# Bramham Childrens School, Jan 11



## Angelus (Feb 7, 2011)

*History*


Bramham House Children’s Home, before it served the purpose of its title, was originally built as a family home in 1806. It ceased to be a family home when it was bought out by the West Riding County Council Children's Department in 1947, after settling the cost with the Ramsden family (the last residents) for £8000. 

Loads more at http://www.bramham.org.uk/bhouse.htm
Real good read

I enjoyed it here. Lots of stuff to see and well worth a visit

*Photos*



































































Enjoy


----------



## King Al (Feb 7, 2011)

Nice find Angelus, like the funky ceiling


----------



## Potter (Feb 8, 2011)

Looks kinda creepy in a cool way. 

Do I spy two radiograms?


----------



## nelly (Feb 8, 2011)

Nice shots, I like the illuminated sink and did you risk that flight of stairs???


----------



## DJ-Jamster (Feb 8, 2011)

Another building lost to mother nature ey?
Nice shots though


----------



## Angelus (Feb 8, 2011)

nelly1967 said:


> Nice shots, I like the illuminated sink and did you risk that flight of stairs???



Stiars are fine lol


----------



## skyeangel (Apr 23, 2011)

Angelus said:


> Stiars are fine lol



at one point this was a lovely place as i lived in it with my siblings its a shame to see it looking this bad


----------



## dizzydebs (Apr 24, 2011)

skyeangel said:


> at one point this was a lovely place as i lived in it with my siblings its a shame to see it looking this bad




You must feel so sad seeing the state of the once beautiful building, I still see the beauty. Have u got any pics of as it was?


----------



## klempner69 (Apr 24, 2011)

Good stuff and I too love that ceiling.


----------



## ninjastyle (May 10, 2011)

man this place is getting more and more trashed. did you manage to find the boiler room? theres some cool stuff in there.


----------



## V70 (May 11, 2011)

Pretty trashed now but interesting all the same.

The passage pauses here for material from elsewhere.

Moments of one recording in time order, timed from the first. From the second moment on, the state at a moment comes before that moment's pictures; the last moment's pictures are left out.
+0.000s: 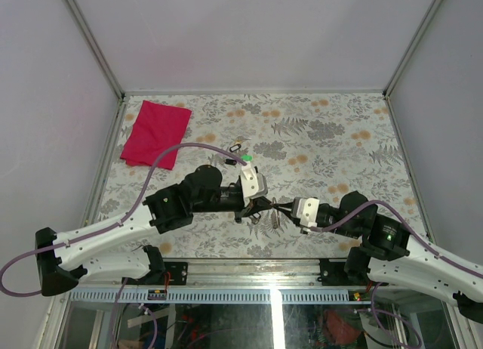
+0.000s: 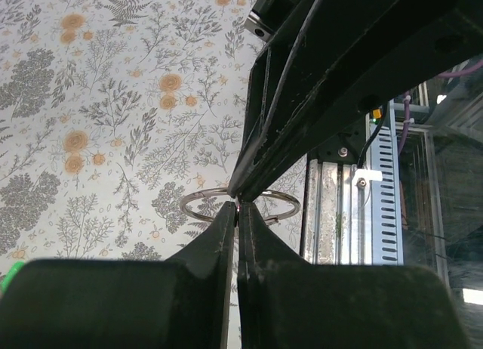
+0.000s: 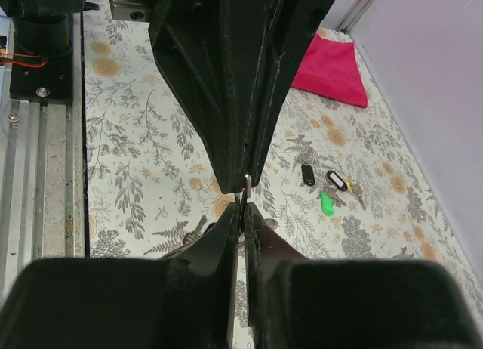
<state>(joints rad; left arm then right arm) -1.09 1.05 0.95 -0.18 0.33 0.10 1.10 0.57 0.65 -0.25 -0.15 -0.44</state>
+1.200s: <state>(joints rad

Nice to hear from a former resident too. Sounds like this was one of the better kids homes with good memories for those who stayed there.


----------



## Senga (May 15, 2011)

I followed your link; quite a history to this place; and thanks - I always love knowing the background stories. 

Looks as it's been stripped, also; the article described wood-paneled walls, mahogany doors with brass fittings, etc.


----------



## Snips86x (May 15, 2011)

Nice image of the old sewing machine!


----------



## ninjastyle (May 15, 2011)

Senga said:


> I followed your link; quite a history to this place; and thanks - I always love knowing the background stories.
> 
> Looks as it's been stripped, also; the article described wood-paneled walls, mahogany doors with brass fittings, etc.


there was a big room with panel walls last time i went, think it was the one with the skylight and the coloured ceiling.


----------